• **DIRECTIONS**: I would like the records restated word for word, without the pictures.

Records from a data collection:
*** Begin section ***
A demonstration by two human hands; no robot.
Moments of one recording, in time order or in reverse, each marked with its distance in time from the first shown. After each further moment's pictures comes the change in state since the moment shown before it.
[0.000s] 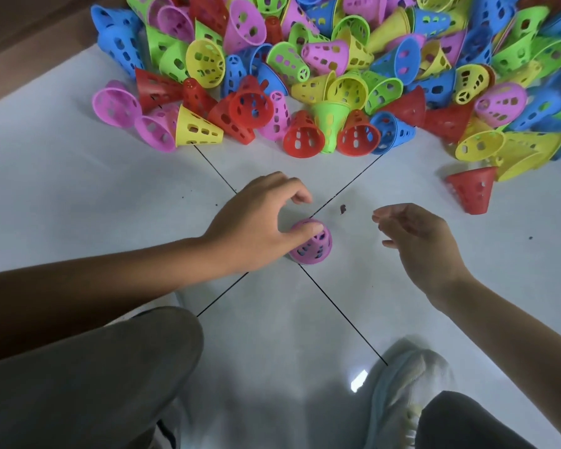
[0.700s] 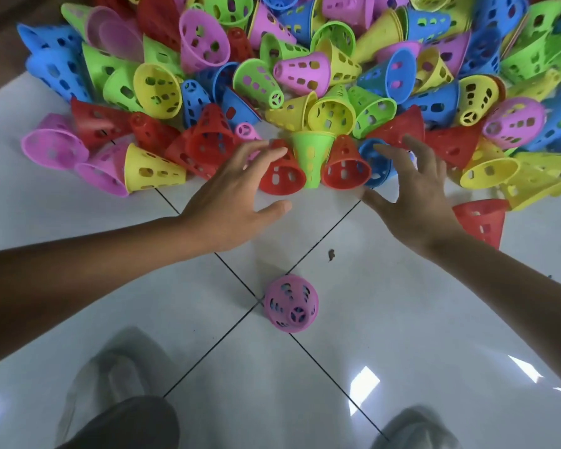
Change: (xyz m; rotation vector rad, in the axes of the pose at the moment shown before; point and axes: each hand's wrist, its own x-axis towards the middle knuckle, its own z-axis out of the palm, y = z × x) left_hand 0.118 -0.062 -0.001 0.126 -0.060 -0.007; right_hand 0.143 -0.022 -0.006 -0.632 0.034 -0.345
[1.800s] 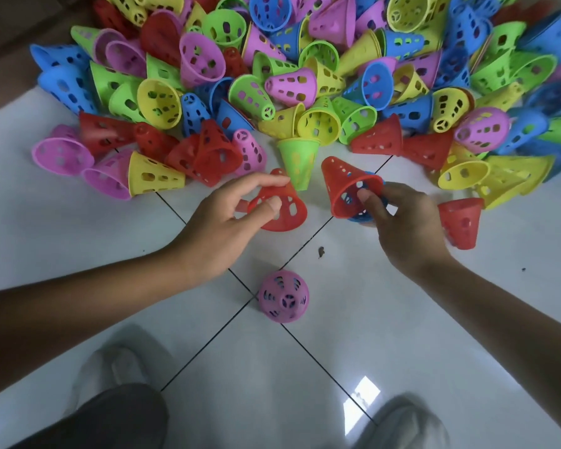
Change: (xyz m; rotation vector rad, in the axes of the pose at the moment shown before) left_hand -0.045 0.056 -0.019 -0.586 0.012 -0.187; right_hand -0.041 -0.013 -0.007 0.317 0.120 0.091
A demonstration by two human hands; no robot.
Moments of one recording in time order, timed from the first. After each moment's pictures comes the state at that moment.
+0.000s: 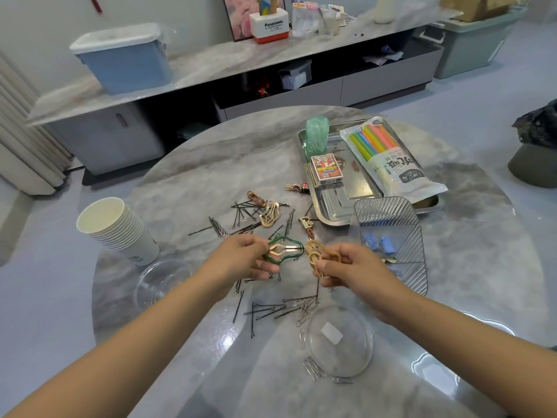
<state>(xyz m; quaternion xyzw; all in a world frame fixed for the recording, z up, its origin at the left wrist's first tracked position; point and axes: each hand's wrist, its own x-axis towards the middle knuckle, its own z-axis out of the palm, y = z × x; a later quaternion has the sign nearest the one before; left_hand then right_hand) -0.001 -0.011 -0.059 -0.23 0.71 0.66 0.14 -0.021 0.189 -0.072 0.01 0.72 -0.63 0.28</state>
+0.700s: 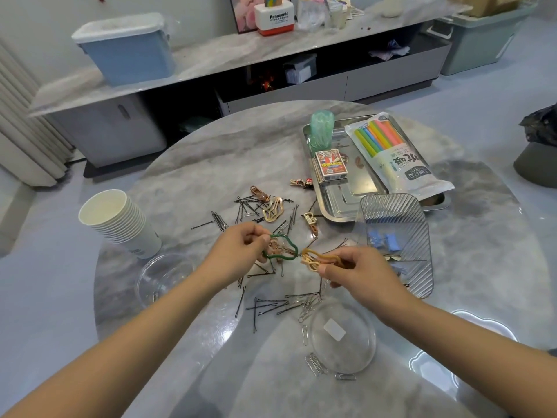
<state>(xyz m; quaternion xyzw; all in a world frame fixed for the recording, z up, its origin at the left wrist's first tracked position) 0.000 -0.021 -0.066 -0.14 0.86 0.49 0.05 -0.012 0.190 -0.071 -0.05 0.81 -0.54 0.21</state>
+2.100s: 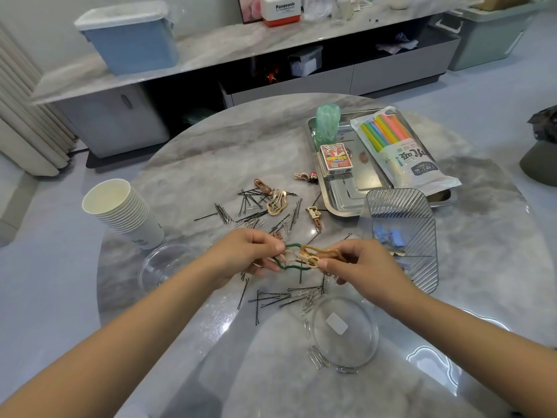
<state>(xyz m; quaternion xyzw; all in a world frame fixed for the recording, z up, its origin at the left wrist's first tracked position) 0.005 -0.025 -0.065 -0.17 0.74 0.62 0.21 -0.014 0.190 -0.072 -0.11 0.82 -0.52 0.19</state>
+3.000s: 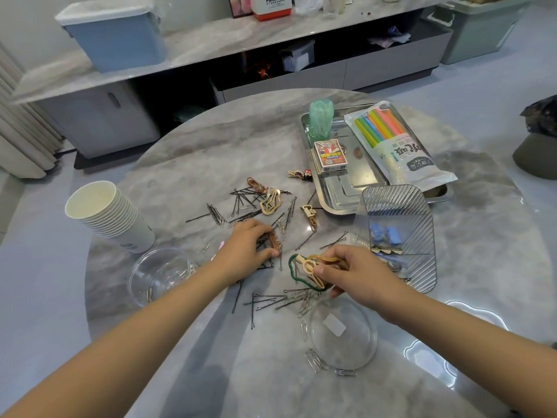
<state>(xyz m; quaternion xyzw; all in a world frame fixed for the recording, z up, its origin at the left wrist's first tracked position) -0.030 -0.040 -0.136 -0.01 0.97 0.24 0.09 -0.014 0.186 -0.079 -0.05 0.82 -0.50 0.28</state>
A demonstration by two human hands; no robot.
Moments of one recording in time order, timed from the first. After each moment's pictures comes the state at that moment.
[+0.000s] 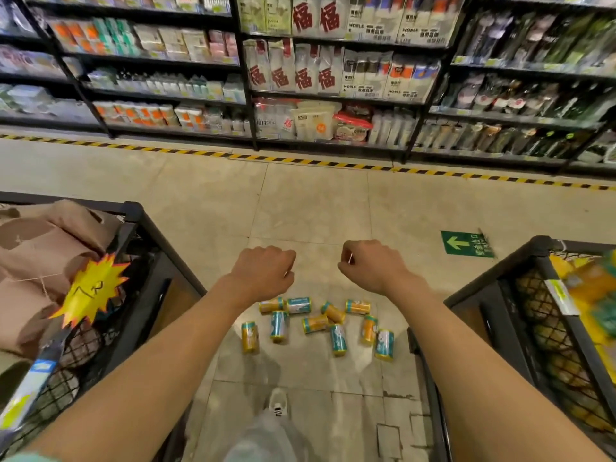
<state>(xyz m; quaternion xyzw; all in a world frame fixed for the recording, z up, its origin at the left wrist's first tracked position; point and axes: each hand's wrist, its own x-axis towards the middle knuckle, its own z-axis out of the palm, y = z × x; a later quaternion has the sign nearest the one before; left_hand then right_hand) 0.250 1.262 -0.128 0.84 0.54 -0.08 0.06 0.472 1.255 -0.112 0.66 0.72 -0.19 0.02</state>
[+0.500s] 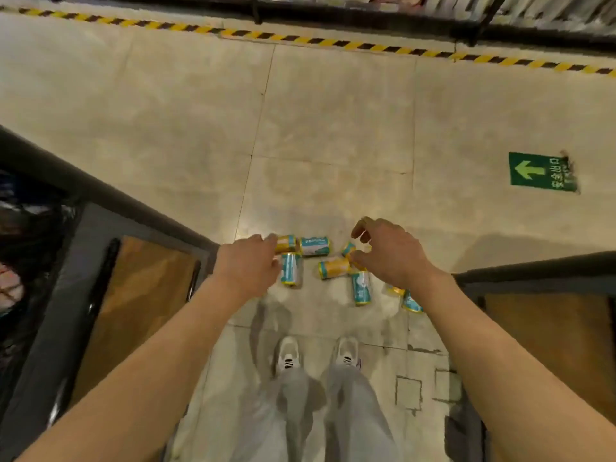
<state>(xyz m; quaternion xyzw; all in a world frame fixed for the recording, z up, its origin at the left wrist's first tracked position) 0.214 1.357 -0.373 0.76 0.61 -0.16 0.15 0.462 1.368 -0.359 0.65 0.68 -0.33 0.03</state>
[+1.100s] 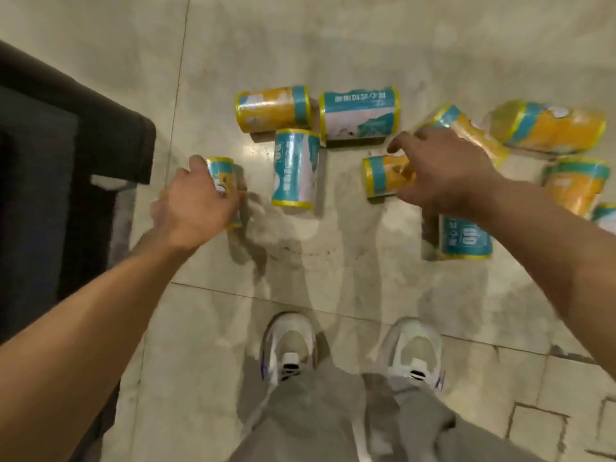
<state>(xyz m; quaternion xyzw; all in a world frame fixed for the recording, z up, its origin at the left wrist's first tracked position) 0.140 1.345 -0.917 0.50 0.82 -0.12 0.24 0.457 1.395 -0.904 0.57 0.76 -0.26 0.17</state>
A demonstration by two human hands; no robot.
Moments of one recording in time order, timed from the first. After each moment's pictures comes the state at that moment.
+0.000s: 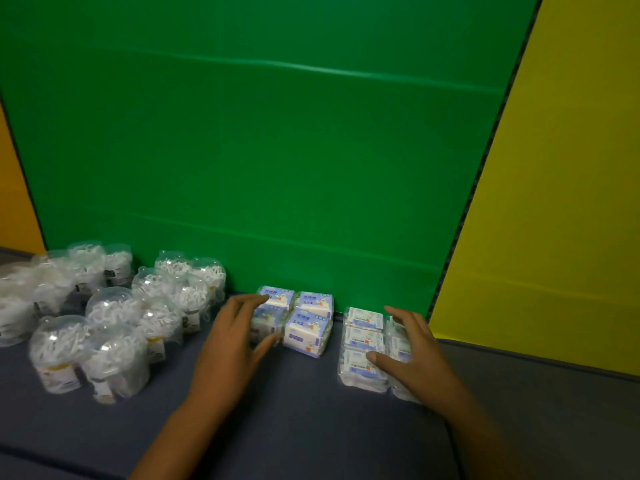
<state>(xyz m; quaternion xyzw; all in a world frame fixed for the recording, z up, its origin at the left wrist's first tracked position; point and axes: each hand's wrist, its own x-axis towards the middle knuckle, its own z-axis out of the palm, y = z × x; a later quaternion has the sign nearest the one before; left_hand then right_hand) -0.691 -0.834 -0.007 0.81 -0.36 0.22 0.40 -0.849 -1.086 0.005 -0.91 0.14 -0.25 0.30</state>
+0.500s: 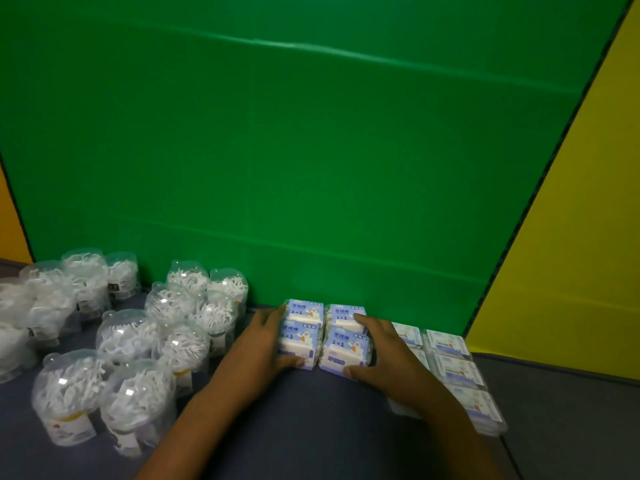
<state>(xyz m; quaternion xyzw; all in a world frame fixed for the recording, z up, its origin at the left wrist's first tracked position) -0.607 -0.829 -0.015 0.85 -0.41 0.00 0.34 -0.744 -1.031 0.000 -0.94 0.17 -0.09 0.29</state>
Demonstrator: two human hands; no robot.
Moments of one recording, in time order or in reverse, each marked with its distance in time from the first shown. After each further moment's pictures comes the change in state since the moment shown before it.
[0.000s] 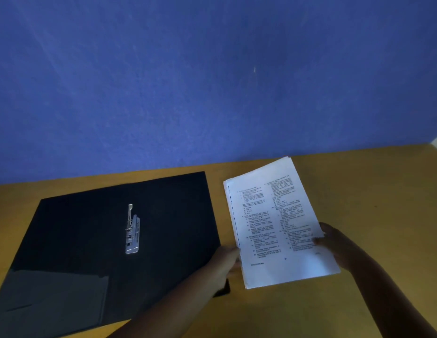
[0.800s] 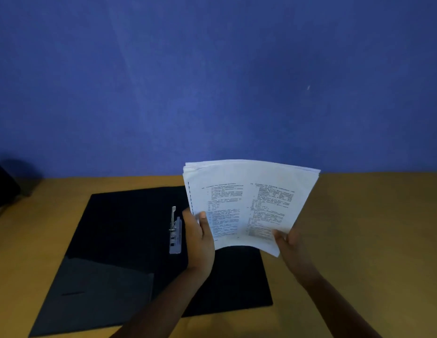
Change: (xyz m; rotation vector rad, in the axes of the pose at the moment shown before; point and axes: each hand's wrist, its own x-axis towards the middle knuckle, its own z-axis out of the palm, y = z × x) left_hand -0.023 0.013 -0.125 -0.034 0.784 1.045; right_hand -0.033 -0.049 0.183 -0.020 0.035 -0.517
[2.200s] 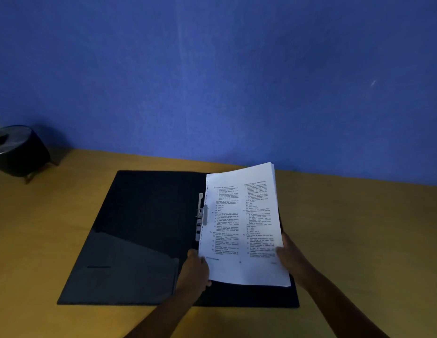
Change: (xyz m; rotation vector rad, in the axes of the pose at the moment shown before) left_hand -0.031 -0.079 -0.092 0.387 -0.397 -0.809; right_hand 0.014 0.017 0.072 -0.320 -0.292 0.366
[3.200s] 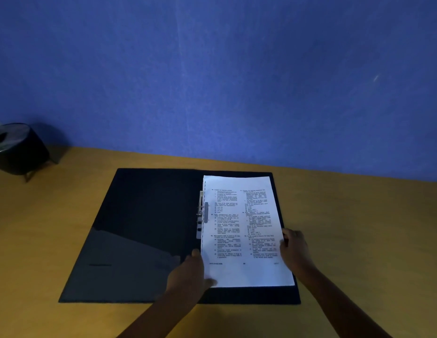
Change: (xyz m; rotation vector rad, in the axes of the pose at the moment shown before) left_hand -0.017 0.004 -0.018 0.739 -0.133 0.164; right_hand 0.004 0.007 -0.002 -0.291 0.266 -0.071
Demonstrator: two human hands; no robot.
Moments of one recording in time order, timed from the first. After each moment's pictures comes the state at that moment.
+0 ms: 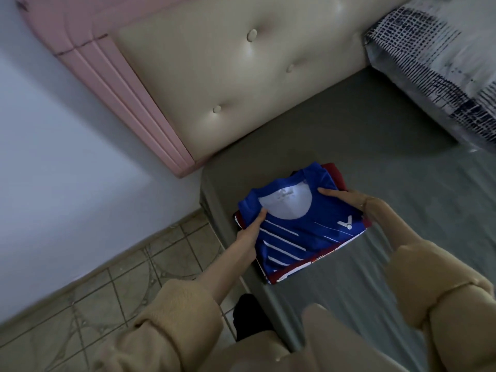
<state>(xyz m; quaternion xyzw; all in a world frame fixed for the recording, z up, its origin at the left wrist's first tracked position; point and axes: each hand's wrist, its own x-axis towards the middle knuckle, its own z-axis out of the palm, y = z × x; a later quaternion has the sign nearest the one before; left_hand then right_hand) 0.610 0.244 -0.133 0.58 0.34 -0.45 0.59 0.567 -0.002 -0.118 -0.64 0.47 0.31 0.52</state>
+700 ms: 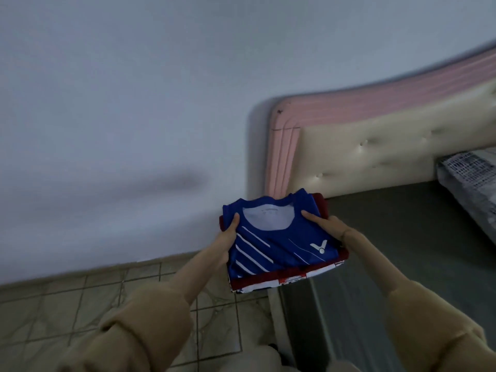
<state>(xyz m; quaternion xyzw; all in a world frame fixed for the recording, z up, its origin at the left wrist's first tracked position) 0.649 0.477 0.033 0.60 0.31 -0.32 0.66 0.638 0.233 0.064 -0.76 0.29 0.29 0.50</state>
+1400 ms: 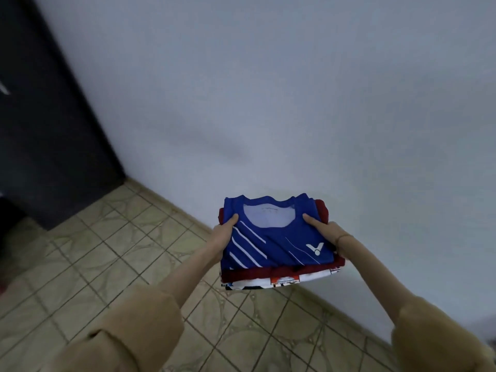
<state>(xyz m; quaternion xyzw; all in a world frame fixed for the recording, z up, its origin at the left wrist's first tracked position) 0.505 1.031 0.109 0.54 0.44 0.03 0.72 0.648 0.834 0.138 -0.82 0.00 0.37 0.44</state>
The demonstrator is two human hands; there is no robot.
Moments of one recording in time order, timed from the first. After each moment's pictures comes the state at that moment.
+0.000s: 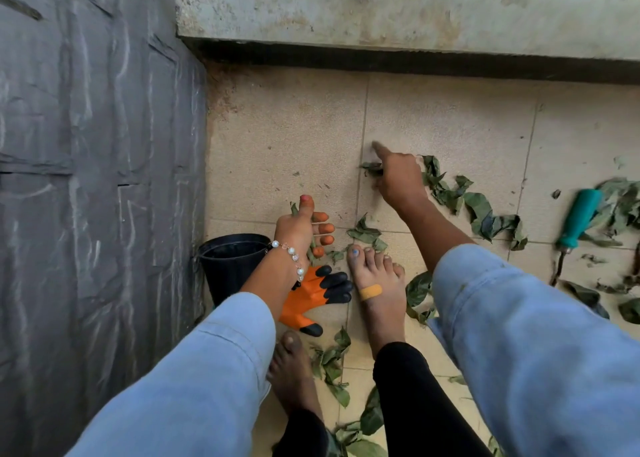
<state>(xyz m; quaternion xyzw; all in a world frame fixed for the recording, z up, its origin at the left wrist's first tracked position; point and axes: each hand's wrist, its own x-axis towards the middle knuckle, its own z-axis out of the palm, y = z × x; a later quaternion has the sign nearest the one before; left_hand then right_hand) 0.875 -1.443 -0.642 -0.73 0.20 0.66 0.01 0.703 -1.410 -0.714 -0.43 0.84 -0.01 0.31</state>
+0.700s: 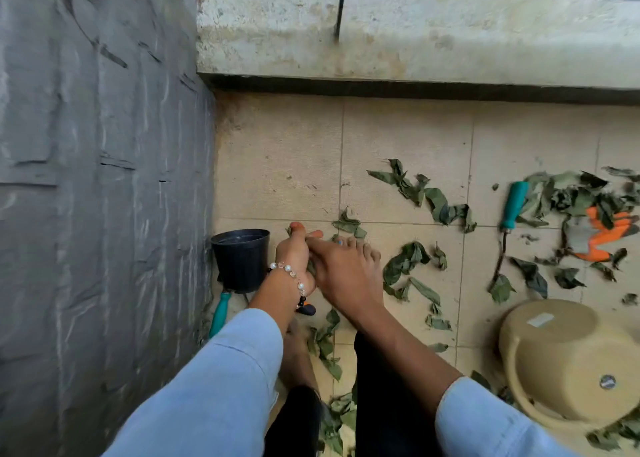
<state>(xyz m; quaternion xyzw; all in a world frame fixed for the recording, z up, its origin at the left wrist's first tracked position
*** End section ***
• **EXERCISE RESULT**:
A demonstration by two human hands; no robot.
Moments of one recording, in time order or in reverse, each marked with its distance in time from the first shown. After each further moment's pictures comes the change in state since the moment shown before it.
[0.000s] 
[0.700s] 
Change: (xyz m; rotation vector rad, in the axes of the pose at the moment shown before; point and axes: each hand's wrist, its own x-axis towards the middle knuckle, its own z-axis out of the palm, y = z × x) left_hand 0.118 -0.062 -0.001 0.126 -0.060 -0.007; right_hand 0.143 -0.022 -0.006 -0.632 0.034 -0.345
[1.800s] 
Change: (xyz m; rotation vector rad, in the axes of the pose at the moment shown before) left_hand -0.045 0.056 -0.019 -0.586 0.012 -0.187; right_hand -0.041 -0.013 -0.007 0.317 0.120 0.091
A demonstration by two human hands; no robot.
Moments of one recording in time order, timed from the first. After each moment's pictures comes the state at that moment.
+0.000s: 
<state>(xyz m; quaternion xyzw; all in a world frame fixed for the recording, z up, its origin at the left wrist's first tracked position; point and axes: each hand's wrist, its own x-axis towards the middle knuckle, its own z-axis out of the palm, y = z × x; a later quaternion has the sign nearest the one before; left_hand then right_hand) -0.001 -0.011 -0.059 -0.23 0.71 0.66 0.14 -0.021 0.189 -0.072 0.01 0.72 -0.63 0.28</state>
+0.700s: 
<state>(xyz m; quaternion xyzw; all in a world frame fixed for the recording, z up, its origin at the left wrist's first tracked position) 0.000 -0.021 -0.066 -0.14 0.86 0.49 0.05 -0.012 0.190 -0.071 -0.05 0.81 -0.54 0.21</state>
+2.100s: 
<state>(xyz m; quaternion xyzw; all in a world frame fixed for the recording, z up, its origin at the left wrist's first tracked position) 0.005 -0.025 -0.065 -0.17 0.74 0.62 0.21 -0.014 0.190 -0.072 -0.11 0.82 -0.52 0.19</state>
+3.000s: 
<state>(xyz m; quaternion xyzw; all in a world frame fixed for the recording, z up, its origin at the left wrist's first tracked position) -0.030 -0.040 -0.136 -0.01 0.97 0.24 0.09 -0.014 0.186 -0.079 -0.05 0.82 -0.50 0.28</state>
A demonstration by two human hands; no robot.
Moments of one recording in time order, timed from the first. After each moment's pictures comes the state at that moment.
[+0.000s] 
<state>(xyz m; quaternion xyzw; all in a world frame fixed for the recording, z up, its origin at the left wrist's first tracked position; point and axes: each hand's wrist, its own x-axis towards the middle knuckle, its own z-axis out of the palm, y = z × x; a later quaternion has the sign nearest the one before; left_hand then right_hand) 0.250 1.262 -0.128 0.84 0.54 -0.08 0.06 0.472 1.255 -0.112 0.66 0.72 -0.19 0.02</state>
[+0.500s] 
<state>(xyz m; quaternion xyzw; all in a world frame fixed for the recording, z up, its origin at the left wrist's first tracked position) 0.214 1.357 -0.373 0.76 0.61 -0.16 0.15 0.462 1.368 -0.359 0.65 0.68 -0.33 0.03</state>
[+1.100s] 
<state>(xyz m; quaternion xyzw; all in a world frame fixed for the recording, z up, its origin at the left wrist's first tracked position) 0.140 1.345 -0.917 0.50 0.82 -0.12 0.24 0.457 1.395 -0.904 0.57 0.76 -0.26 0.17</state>
A demonstration by two human hands; no robot.
Moments of one recording in time order, timed from the first. After each moment's pictures comes the state at that moment.
+0.000s: 
<state>(xyz m; quaternion xyzw; all in a world frame fixed for the recording, z up, its origin at the left wrist's first tracked position; point and axes: each hand's wrist, its own x-axis towards the middle knuckle, its own z-axis out of the palm, y = z × x; a later quaternion has the sign nearest the one before; left_hand then right_hand) -0.691 -0.834 -0.007 0.81 -0.36 0.22 0.40 -0.849 -1.086 0.005 -0.91 0.14 -0.25 0.30</state>
+0.500s: 
<state>(xyz m; quaternion xyzw; all in a world frame fixed for the recording, z up, its origin at the left wrist's first tracked position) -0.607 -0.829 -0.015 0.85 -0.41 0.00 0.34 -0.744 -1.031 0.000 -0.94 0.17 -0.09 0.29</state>
Demonstrator: two human hands; no robot.
Moments of one recording, in time order or in reverse, each marked with its distance in time from the first shown. After each further moment's pictures comes the change in state since the moment shown before it.
[0.000s] 
[0.800s] 
Change: (xyz m; rotation vector rad, in the axes of the pose at the moment shown before; point and axes: each hand's wrist, its own x-axis towards the middle knuckle, its own z-axis out of the palm, y = z × x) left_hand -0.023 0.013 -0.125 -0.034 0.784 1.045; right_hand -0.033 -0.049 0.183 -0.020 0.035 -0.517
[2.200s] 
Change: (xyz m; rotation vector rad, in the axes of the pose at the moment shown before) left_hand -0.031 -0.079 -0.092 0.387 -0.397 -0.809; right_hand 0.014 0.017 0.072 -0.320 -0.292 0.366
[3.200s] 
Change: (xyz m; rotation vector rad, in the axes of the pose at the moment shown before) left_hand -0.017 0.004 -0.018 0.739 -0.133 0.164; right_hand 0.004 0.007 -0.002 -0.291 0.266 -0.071
Demonstrator: two human hands; no robot.
Moments of one recording in time order, timed from the first. After each moment's pictures comes the state at that moment.
+0 ms: 
<state>(xyz m; quaternion xyzw; all in a world frame fixed for the recording, z up, its origin at the left wrist's first tracked position; point and axes: each hand's wrist, its own x-axis towards the middle knuckle, its own z-axis out of the palm, y = z × x; a later quaternion has the sign nearest the one before; left_hand then right_hand) 0.610 0.244 -0.133 0.58 0.34 -0.45 0.59 0.567 -0.002 -0.118 -0.64 0.47 0.31 0.52</state>
+700 ms: 
<state>(xyz m; quaternion xyzw; all in a world frame fixed for the recording, z up, its origin at the left wrist's first tracked position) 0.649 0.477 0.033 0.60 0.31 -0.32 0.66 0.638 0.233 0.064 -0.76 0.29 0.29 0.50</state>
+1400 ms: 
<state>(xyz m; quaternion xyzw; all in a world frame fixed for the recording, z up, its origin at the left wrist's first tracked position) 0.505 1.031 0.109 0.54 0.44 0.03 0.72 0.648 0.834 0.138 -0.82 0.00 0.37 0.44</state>
The demonstrator is two human hands; there is no robot.
Moments of one recording in time order, timed from the first. After each moment's pictures comes the state at that moment.
+0.000s: 
<state>(xyz m; quaternion xyzw; all in a world frame fixed for the recording, z up, its origin at the left wrist's first tracked position; point and axes: each hand's wrist, its own x-axis towards the middle knuckle, its own z-axis out of the palm, y = z × x; a later quaternion has the sign nearest the one before; left_hand then right_hand) 0.875 -1.443 -0.642 -0.73 0.20 0.66 0.01 0.703 -1.410 -0.714 -0.43 0.84 -0.01 0.31</state>
+0.700s: 
<state>(xyz m; quaternion xyzw; all in a world frame fixed for the recording, z up, its origin at the left wrist's first tracked position

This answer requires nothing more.